Events
1960
USSR begins airlifting to Communist Pathet Lao forces
in Laos
1961
Kennedy takes office
1962
United States (MACV); sends first “military advisors”
to Vietnam
Cuban Missile Crisis increases Cold War tensions
1963
Battle of Ap Bac sees Viet Cong forces rout ARVN
Buddhist monk immolates himself in protest of
Diem’s policiesDiem overthrown in U.S.-backed coupKennedy assassinated; Johnson becomes president
Key People
-
John F. Kennedy
35th U.S. president; sent
“military advisors” to Vietnam under auspices of MACV; assassinated
in 1963
-
Robert S. McNamara
Kennedy’s secretary of defense; also served under
Johnson
-
McGeorge Bundy
Kennedy’s
national security advisor; advocated early escalation of U.S. involvement
in Vietnam
-
Ngo Dinh Diem
U.S.-backed
leader of South Vietnam; deposed and executed by ARVN coup in 1963
-
Madame Nhu
De
facto first lady of South Vietnam; caused outrage by dismissing a
Buddhist monk’s self-immolation in protest of the Diem regime as
a “barbecuing”
-
Duong Van Minh
ARVN
general who became leader of South Vietnam after ouster of Diem
-
Lyndon B. Johnson
Vice president under Kennedy; became president after
Kennedy’s assassination in 1963
The Kennedy Administration
In November 1960, the young Massachusetts
senator John F. Kennedy was elected U.S. president.
When he took office in January 1961, his
administration portrayed itself as a break from the older traditions
and as the “best and brightest,” with former Rhodes Scholar Dean
Rusk as secretary of state, renowned businessman Robert
S. McNamara as secretary of defense, and academic McGeorge
Bundy as national security advisor. The president also appointed
his brother, Robert F. Kennedy, as attorney general. This group
would remain Kennedy’s key advisors, especially in matters relating
to Vietnam, throughout his entire time in office.
Despite Kennedy’s attempts to appear tough on Communism, Soviet
premier Nikita Khrushchev suspected that the young
president would be more easily intimated than his predecessor, Eisenhower, who
had been one of the major Allied military commanders in World War
II. In the young and inexperienced Kennedy, Khrushchev saw an opportunity
to press for strategic gains.
Laos and Cuba
In 1960,
the Soviet Union began airlifting supplies to the Pathet Lao, a
Communist-led group of guerrilla insurgents fighting against the
French in Vietnam’s neighboring country, Laos. U.S.

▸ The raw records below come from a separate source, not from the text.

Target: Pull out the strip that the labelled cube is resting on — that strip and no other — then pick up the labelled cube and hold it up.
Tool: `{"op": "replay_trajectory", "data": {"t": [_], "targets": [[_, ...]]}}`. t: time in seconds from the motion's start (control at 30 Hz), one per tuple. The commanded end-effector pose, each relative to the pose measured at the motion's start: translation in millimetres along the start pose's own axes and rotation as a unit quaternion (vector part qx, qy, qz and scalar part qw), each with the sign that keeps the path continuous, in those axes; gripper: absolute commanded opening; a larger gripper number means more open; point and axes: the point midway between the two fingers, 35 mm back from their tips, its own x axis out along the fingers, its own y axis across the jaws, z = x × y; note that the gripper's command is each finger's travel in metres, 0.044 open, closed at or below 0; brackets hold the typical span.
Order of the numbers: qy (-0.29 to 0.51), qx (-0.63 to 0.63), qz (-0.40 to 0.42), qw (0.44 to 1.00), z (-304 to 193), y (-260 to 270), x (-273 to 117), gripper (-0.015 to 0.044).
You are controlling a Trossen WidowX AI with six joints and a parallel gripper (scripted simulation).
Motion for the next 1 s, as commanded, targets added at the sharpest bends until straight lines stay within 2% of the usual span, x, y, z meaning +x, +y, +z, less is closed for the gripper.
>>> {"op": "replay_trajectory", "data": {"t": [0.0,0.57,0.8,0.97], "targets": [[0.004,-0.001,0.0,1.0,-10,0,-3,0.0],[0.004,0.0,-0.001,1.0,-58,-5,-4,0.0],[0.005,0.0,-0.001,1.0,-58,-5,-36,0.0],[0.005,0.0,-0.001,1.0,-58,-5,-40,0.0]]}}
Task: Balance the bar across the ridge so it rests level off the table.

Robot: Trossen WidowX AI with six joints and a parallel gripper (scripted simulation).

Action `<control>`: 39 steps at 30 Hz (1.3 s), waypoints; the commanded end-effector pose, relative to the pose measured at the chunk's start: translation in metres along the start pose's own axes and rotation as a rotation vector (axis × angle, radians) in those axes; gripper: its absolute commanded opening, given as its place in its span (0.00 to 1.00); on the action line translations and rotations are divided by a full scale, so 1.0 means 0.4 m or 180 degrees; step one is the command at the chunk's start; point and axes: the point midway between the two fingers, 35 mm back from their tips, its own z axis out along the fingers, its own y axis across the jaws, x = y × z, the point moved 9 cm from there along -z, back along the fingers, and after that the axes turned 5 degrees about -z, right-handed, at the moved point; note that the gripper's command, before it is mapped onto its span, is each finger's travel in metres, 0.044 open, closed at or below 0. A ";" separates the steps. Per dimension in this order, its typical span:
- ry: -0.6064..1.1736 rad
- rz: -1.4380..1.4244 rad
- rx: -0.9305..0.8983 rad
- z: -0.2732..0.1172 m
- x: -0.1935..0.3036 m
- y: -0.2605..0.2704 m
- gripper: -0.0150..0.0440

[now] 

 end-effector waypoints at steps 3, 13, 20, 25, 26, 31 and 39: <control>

policy makers worried that the first domino in Indochina was about
to fall, and for a brief time, small, landlocked Laos became an
important locale in the global Cold War confrontation between the
world’s two superpowers.
Then, in 1962,
Khrushchev upped the stakes even further by placing Soviet nuclear
warheads on the Communist-governed island of Cuba,
just ninety miles from the United States. Kennedy, proving himself
a master of brinkmanship, ordered the U.S. Navy to blockade Cuba
and refused to back down. Ultimately, it was Khrushchev himself
who backed down, removing the missiles in exchange for U.S. concessions.
Although the Cuban Missile Crisis ended peacefully,
it brought tensions to the highest point yet seen in the Cold War.
“Military Advisors” and the MACV
Within this context of increased conflict, the United
States in 1962 established
the Military Assistance Command of Vietnam (MACV), which
provided American personnel to help train the South Vietnamese army,
the ARVN, in its growing conflicts with Communist guerrillas.
Under the auspices of the MACV, the United States sent thousands
of “military advisors” to South Vietnam; within a year,
the American presence rose from around 1,000 men
to over 15,000. Although
the U.S. government maintained that these “military advisors” were
not “military forces” per se, the line quickly became quite blurred.
Moreover, in a major embarrassment for the United States,
many of the 250,000 weapons
that the MACV distributed to the ARVN that year likely ended up
in the hands of the Viet Cong. In fact, many ARVN soldiers
who had been drafted from the ranks of the peasants were also secretly
members of the National Liberation Front at the same time. In short,
the MACV not only drastically escalated the U.S. presence in Vietnam
but also spent a good deal of time and money training the enemy.